◆ How to complete this task
In the records that follow, find the line with "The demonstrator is"; from there, retype every line exactly through the line with "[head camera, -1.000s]", which also belongs to the answer.
━━━ Entries shown ━━━
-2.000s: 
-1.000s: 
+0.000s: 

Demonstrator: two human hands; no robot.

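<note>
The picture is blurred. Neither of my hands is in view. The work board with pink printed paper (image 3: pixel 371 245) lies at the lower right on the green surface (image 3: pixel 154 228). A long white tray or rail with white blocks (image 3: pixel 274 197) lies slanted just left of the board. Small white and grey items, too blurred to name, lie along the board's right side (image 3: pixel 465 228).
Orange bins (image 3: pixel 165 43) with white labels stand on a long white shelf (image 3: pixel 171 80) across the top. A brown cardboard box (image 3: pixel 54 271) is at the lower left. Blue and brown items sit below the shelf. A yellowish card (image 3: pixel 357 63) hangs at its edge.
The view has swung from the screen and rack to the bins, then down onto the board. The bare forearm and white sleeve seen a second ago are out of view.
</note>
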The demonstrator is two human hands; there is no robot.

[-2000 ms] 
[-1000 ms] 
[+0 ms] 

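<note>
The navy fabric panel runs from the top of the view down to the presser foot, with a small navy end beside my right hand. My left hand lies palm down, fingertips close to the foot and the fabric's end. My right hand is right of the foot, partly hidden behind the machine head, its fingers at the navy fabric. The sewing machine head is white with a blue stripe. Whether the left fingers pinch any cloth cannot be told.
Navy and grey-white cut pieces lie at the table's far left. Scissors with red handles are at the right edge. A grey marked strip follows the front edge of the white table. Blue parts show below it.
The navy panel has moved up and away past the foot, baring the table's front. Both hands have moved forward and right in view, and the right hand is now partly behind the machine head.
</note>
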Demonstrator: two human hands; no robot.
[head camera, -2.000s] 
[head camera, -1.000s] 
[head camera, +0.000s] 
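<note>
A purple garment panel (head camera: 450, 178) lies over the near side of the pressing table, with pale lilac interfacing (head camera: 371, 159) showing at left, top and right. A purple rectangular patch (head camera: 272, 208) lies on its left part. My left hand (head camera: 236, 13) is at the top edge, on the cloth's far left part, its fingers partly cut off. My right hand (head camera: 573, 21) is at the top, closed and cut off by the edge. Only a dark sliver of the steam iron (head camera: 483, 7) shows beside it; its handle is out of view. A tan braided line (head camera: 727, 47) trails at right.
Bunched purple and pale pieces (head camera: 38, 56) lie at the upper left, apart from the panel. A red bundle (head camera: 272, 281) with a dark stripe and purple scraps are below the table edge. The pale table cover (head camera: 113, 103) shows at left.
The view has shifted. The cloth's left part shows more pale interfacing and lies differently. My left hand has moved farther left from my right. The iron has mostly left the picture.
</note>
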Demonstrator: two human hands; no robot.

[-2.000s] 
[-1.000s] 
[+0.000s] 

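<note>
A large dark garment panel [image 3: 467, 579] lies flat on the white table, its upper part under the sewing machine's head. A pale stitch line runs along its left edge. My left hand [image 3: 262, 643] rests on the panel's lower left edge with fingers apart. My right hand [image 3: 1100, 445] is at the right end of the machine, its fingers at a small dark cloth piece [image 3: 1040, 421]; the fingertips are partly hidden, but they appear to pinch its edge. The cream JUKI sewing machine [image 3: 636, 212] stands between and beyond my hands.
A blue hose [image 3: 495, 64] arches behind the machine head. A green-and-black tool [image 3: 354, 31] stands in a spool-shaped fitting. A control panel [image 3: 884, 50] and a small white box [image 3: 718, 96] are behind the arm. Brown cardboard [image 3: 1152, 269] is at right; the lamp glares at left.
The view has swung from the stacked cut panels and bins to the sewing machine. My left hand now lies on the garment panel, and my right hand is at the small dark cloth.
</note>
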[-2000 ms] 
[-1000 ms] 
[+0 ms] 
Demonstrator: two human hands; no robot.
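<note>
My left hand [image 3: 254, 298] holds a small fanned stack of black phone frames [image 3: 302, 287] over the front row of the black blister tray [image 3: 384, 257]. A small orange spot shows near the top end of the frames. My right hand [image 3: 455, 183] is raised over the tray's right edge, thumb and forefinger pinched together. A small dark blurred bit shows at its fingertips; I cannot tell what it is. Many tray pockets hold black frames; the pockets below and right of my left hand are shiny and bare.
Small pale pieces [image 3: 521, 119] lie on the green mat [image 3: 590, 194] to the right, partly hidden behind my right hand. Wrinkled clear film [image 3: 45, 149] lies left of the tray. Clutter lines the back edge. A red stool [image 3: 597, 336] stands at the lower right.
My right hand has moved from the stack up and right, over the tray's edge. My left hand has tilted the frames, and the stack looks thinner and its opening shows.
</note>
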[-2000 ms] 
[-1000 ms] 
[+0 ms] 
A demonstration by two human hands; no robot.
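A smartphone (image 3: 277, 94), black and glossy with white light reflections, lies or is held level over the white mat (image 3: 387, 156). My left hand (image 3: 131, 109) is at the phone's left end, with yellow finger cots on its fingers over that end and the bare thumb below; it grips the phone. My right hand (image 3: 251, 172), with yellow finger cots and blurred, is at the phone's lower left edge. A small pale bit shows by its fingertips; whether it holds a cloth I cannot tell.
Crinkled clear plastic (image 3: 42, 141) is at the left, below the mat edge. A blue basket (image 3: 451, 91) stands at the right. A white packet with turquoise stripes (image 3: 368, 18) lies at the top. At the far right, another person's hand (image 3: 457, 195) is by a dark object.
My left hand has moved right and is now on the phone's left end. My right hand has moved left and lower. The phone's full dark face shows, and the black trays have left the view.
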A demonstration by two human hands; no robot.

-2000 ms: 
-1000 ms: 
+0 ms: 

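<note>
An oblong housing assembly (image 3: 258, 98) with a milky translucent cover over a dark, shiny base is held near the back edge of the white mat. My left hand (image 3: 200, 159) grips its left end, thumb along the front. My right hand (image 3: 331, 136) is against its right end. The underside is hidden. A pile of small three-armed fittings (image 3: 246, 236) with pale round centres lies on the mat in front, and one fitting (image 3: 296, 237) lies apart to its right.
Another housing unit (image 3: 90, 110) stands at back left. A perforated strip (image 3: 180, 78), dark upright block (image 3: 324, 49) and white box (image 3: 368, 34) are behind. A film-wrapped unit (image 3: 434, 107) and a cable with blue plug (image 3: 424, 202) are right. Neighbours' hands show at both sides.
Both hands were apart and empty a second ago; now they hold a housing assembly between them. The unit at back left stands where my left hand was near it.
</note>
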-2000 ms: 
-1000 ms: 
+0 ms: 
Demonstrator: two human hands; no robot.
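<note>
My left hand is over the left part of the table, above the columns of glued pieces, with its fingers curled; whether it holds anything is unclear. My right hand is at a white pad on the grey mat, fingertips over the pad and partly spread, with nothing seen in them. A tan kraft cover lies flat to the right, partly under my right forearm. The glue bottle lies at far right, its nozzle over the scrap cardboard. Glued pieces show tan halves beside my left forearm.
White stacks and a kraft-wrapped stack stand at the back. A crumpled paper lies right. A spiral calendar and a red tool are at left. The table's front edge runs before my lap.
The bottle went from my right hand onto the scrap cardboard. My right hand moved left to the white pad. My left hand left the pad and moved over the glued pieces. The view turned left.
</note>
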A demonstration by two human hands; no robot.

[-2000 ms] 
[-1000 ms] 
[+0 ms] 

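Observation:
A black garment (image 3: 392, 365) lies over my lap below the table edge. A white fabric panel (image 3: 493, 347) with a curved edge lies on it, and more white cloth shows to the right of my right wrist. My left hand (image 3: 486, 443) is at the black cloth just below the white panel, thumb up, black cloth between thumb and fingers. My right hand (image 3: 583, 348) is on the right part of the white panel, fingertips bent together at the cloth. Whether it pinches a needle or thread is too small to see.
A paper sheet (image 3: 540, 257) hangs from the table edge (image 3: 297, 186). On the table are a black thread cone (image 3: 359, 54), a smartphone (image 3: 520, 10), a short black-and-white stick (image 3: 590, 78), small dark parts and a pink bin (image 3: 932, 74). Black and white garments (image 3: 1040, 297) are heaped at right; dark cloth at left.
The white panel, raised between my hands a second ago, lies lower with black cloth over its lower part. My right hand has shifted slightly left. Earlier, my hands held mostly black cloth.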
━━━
◆ Result of the exercise
The demonstrator is two human hands; there is no robot.

[-2000 ms] 
[-1000 ms] 
[+0 ms] 

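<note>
The navy fabric panel runs from the top of the view down to the presser foot, with a small navy end beside my right hand. My left hand lies palm down, fingertips close to the foot and the fabric's end. My right hand is right of the foot, partly hidden behind the machine head, its fingers at the navy fabric. The sewing machine head is white with a blue stripe. Whether the left fingers pinch any cloth cannot be told.
Navy and grey-white cut pieces lie at the table's far left. Scissors with red handles are at the right edge. A grey marked strip follows the front edge of the white table. Blue parts show below it.
The navy panel has moved up and away past the foot, baring the table's front. Both hands have moved forward and right in view, and the right hand is now partly behind the machine head.
</note>
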Demonstrator: two human hands; no robot.
[head camera, -2.000s] 
[head camera, -1.000s] 

The work is done, and the output is complete.